-- THE TASK --
For this exercise, return all the data word for word, with images left out.

* * * * * * *

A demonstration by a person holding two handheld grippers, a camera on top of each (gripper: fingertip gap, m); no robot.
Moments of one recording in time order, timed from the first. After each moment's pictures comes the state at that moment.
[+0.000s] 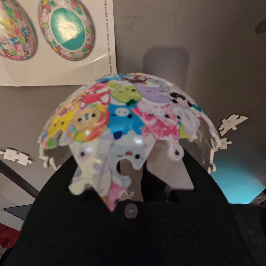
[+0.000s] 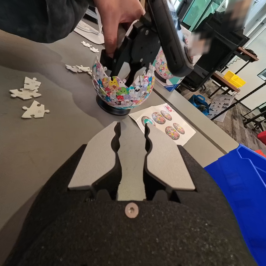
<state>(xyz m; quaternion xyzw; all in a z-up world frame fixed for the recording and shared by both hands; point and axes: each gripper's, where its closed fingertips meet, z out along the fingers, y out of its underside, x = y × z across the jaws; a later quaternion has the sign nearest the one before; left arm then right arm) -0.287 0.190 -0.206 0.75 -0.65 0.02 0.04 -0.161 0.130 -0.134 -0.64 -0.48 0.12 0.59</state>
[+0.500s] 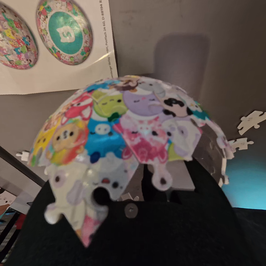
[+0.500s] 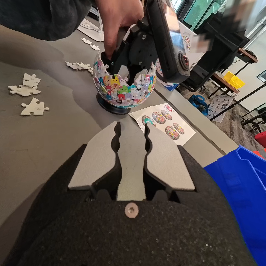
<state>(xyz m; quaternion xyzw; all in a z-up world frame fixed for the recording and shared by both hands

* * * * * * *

-- SOLUTION --
A demonstration by a person holding two handheld grippers, a camera on top of each (gripper: fingertip gap, m); no robot.
Moments of one recording in time order, timed from the first. After each moment's pictures comes the state at that moment.
[+0.000s] 
[+0.000s] 
<state>(xyz m; quaternion xyzw; all in a z-up world frame fixed for the recording and shared by both hands; point and axes: each gripper's, where its closed fingertips meet, z out along the fingers, y out of its underside, x = y × z across the jaws; a later quaternion has the sign nearest the one before; left arm then right arm) -0.287 0.190 -0.206 0.75 -0.65 0.02 0.04 -0.161 0.130 -0.134 -0.64 -0.48 0.12 0.59</state>
[+0.500s] 
[+0.500s] 
<state>(xyz m; quaternion xyzw; all in a z-up world frame fixed for the recording and shared by both hands

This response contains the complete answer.